Since Tharman’s thumping victory on September 1st, the following things have happened:
- Vivian Balakrishnan and K Shanmugam, two ministers, have sued Lee Hsien Yang, son of Lee Kuan Yew, for defamation;
- POFMA (Protection from Online Falsehoods and Manipulation Act) directives have been handed out, for the first time ever, to an NUS academic and a podcast; and
- Two days after Jom lost its own POFMA appeal at the High Court, the government alleged that Dominic Ziegler, Banyan columnist and Singapore bureau chief for The Economist, had interfered in domestic politics because of his endorsement of Jom, which we published in our August 25th newsletter.
We share our thoughts on the last two in “Singapore This Week”, our weekly digest. While there may be no connection between any of the above events, several journalists I’ve spoken to are worried. They perceive these, and other seeming attacks on critics, as stemming partly from the People’s Action Party’s old paranoia and siege mentality, which are now presumably in overdrive. Following a spate of scandals that could threaten its stability, so it goes, the system now sees demons everywhere.
Fear has inspired fear.
It’s not healthy, it’s not hopeful, and it’s not a meaningful or purposeful way for us to live. Over the past week at Jom, we’ve had discussions about everything from self-censorship in our work to practical issues around our content calendar and special projects. The extra attention from the government has invariably added friction to some of our internal processes, which perhaps is partly the intent.

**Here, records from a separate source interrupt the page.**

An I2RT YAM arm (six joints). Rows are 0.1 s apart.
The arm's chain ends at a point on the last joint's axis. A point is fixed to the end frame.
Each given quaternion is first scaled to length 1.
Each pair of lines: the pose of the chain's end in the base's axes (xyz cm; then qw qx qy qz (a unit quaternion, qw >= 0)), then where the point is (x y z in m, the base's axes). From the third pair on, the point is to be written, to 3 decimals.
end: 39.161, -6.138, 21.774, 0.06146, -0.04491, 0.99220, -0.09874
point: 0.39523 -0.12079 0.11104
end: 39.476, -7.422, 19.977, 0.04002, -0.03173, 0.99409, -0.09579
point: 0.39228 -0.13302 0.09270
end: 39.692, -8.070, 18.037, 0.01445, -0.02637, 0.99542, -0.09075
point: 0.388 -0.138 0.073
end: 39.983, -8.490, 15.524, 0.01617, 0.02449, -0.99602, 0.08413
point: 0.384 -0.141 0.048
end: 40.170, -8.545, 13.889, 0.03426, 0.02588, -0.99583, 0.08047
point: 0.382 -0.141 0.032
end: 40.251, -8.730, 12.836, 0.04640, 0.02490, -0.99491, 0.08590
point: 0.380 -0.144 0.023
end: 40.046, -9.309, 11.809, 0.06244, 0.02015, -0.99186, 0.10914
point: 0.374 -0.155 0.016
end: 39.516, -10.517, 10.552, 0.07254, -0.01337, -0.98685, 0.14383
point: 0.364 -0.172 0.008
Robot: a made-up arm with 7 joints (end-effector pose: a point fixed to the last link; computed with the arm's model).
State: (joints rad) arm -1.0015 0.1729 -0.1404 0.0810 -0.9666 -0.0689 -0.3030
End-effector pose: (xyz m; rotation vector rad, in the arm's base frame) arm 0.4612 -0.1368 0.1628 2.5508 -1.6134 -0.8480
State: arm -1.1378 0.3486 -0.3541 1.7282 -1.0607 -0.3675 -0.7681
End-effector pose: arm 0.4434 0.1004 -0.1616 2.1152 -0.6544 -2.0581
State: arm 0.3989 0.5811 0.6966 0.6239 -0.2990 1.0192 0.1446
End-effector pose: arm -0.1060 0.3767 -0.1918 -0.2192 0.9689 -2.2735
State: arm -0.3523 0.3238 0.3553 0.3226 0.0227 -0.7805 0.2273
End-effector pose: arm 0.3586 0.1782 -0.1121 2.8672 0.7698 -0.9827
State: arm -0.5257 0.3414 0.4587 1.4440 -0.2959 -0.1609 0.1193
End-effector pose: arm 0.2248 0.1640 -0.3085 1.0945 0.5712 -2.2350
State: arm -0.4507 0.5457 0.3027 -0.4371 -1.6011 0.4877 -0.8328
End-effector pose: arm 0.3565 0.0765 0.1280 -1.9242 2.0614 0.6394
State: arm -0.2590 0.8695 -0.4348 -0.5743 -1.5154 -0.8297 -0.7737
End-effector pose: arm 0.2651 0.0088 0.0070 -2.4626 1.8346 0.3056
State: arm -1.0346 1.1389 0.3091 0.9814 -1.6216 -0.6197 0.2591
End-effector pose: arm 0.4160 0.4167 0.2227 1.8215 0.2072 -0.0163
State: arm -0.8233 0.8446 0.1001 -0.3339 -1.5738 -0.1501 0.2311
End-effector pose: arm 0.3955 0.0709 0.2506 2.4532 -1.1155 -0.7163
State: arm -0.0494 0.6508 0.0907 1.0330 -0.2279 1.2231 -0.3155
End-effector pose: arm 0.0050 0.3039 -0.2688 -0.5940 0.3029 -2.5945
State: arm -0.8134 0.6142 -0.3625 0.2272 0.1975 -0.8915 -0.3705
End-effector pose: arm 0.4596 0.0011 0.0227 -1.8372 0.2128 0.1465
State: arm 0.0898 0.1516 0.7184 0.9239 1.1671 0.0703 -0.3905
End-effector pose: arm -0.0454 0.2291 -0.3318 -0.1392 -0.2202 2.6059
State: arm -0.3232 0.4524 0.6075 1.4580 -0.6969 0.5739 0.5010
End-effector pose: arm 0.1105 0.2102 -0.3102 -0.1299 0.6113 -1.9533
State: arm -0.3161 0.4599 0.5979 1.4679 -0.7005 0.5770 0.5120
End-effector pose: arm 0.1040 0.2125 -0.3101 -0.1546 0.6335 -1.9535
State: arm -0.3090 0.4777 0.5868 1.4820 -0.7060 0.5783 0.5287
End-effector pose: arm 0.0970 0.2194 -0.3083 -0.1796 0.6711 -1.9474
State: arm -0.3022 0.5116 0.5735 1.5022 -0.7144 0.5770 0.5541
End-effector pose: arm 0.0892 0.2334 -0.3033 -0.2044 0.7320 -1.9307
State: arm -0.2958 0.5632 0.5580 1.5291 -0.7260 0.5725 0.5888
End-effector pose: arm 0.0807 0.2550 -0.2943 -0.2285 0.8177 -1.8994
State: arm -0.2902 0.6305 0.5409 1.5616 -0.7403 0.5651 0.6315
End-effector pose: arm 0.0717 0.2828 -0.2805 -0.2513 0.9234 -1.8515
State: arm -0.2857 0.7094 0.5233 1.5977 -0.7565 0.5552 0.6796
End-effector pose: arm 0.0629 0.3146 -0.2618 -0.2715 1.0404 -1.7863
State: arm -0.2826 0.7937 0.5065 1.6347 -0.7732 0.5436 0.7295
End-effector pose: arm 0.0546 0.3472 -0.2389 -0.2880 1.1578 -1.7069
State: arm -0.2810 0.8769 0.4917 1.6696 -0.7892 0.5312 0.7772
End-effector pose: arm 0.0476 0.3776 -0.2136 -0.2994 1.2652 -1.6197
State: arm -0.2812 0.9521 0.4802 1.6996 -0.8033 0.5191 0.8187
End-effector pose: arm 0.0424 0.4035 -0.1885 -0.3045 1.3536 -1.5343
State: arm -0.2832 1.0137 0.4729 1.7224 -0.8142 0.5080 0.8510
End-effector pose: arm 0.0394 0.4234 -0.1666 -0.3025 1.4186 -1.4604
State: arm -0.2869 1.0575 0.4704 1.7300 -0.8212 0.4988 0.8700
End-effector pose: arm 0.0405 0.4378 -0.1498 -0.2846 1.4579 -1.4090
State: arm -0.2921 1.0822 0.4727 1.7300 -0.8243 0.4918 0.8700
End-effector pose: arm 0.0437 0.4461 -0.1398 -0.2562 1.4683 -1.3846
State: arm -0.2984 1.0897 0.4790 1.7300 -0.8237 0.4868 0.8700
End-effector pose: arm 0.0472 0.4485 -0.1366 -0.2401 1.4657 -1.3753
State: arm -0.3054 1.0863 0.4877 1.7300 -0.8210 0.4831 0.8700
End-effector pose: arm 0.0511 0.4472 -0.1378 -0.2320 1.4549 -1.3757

And yet, we are buoyed every day by messages of support and hope from allies. These include artists, activists, senior civil servants, lawyers, social sector professionals and more. We’re encouraged by the broad coalition of Singaporeans who believe in the value of independent journalism. There are now almost 5,000 of you receiving this newsletter.
Thank you all! Onward we go. Jom’s internal spirit and resolve seem stronger than ever.
You may recall that Dom is one of four people, alongside Preeti Nair (“Preetipls”), Teo You Yenn, and Walid Abdullah, in Jom’s first-ever advertising campaign. Among many other reasons we wanted Dom in our campaign is precisely because he’s a non-Singaporean who’s interested in Singapore.
We want to broaden Jom’s appeal beyond our shores, part of our eventual plan to expand across South-east Asia. Amid all the government talk about supporting entrepreneurship and “Passion Made Possible”, it’s highly regrettable, in our view, that the Ministry of Communications and Information (MCI), the very ministry that is supposed to foster Singapore’s media sector, has interpreted a legitimate advertising campaign as foreign interference. (Dom’s full endorsement is here; and excerpts from all four promoters are here.)
Despite the past week’s events, I do hope that foreign journalists, and foreigners more broadly, remain engaged with Singapore. We’ll certainly promote their work whenever relevant. In “Other SG stuff we like”, there’s a piece by Mercedes Ruehl, the Financial Times correspondent based here, on the “Fujian gang” money laundering scandal.
In any case, Dom seems to be taking it all in his stride. We’ve chatted a lot over the past week. We realised that, even though he’s a fan of theatre, he’s completely unfamiliar with Singapore’s vibrant scene! So we’re going for Wild Rice’s “G*D IS A WOMAN” tomorrow evening. Hope to see some of you there. Look out for the foreign agent in the crowd. (Dear MCI, that’s a joke.)
In many ways, we’re all trying to support each other and live with fun and meaning amid uncertainty. There’s often a disjoint between those who make decisions on our behalf, and the actual lives we each have to lead. We feel a lack of agency in a country still governed by a hegemonic power and modes of thinking and discourse.
These are all issues touched on in this week’s essay, “Mutual aid in Singapore: where solidarity looks like charity”, by Sherryl Cheong, with illustrations by Kimberly Wee. Through the eyes of Odette Yiu, Sherryl tells the remarkable story of the Singaporeans who organised ground-up initiatives to offer mutual aid to each other—basic help, in situations where the state has failed.
Though prompted by pandemic woes, mutual aid initiatives have gained salience more broadly in Singapore over the past few years. It’s not simply about crisis response, as Sherryl notes, but addressing structural inequities.
“Irie was right in saying that mutual aid was about knowing there were people whom you could turn to in a crisis. And so was Yiu in saying that mutual aid is about identifying structural issues and demanding change. Mutual aid is at once a day-to-day practice and something far bigger than that.”
And so, while we must acknowledge the fear in the air, let’s also always draw hope—from the Iries and Yius of Singapore, working tirelessly, and often thanklessly, on our behalf.